The argument for immediate expansion in time for this coming postseason is that casting a wider net is the only way to ensure that teams are not penalized or promoted for playing fewer or more games as a result of COVID-19.
“That’s the only thing that makes sense now because you’ll have some teams who have a 12-game schedule, that they may play 10,” said Stanford coach David Shaw. “Some that have an eight-game schedule, they may play six. We may have some in our conference that have a six-game schedule or a seven-game schedule, technically, and they may play five or four.

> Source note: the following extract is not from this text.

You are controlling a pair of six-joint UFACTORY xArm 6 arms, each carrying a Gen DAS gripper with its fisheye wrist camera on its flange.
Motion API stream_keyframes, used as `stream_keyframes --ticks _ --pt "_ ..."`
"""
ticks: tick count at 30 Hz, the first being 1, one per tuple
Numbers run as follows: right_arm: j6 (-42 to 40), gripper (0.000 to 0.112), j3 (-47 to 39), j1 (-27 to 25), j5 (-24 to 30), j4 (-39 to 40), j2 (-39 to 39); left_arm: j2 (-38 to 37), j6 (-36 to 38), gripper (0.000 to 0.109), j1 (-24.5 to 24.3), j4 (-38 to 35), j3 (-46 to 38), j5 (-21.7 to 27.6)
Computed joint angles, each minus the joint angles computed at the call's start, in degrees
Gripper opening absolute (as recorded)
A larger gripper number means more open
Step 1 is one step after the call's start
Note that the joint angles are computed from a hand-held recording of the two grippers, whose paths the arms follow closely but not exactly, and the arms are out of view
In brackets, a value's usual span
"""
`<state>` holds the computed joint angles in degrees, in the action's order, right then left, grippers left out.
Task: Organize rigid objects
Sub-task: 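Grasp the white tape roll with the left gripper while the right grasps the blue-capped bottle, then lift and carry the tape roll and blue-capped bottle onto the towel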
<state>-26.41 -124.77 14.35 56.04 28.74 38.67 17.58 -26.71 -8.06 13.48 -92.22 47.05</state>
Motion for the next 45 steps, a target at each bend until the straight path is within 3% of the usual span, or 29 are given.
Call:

“The playoff committee is going to have a difficult job ahead. I don’t envy them. I know they are conscientious human beings and I know they’ll do the best job they can. But eventually, we’re just going to have to expand because it’s the only thing that makes sense.”
It wouldn’t be the playoff without the debate. But it’s possible to go through the week-to-week debate over the rankings without ending the process in controversy — there’s been little to no controversy over the top four in each of the past two years. During the 2020 playoff race, the controversy will be nearly impossible to avoid.
“I think there’s going to be a difference of opinion regardless,” Beamer said. “I don’t think it ever happens that everybody in the country says, ‘That’s the right four teams that should be there. That’s the perfect four.’ I don’t believe that’s going to happen.”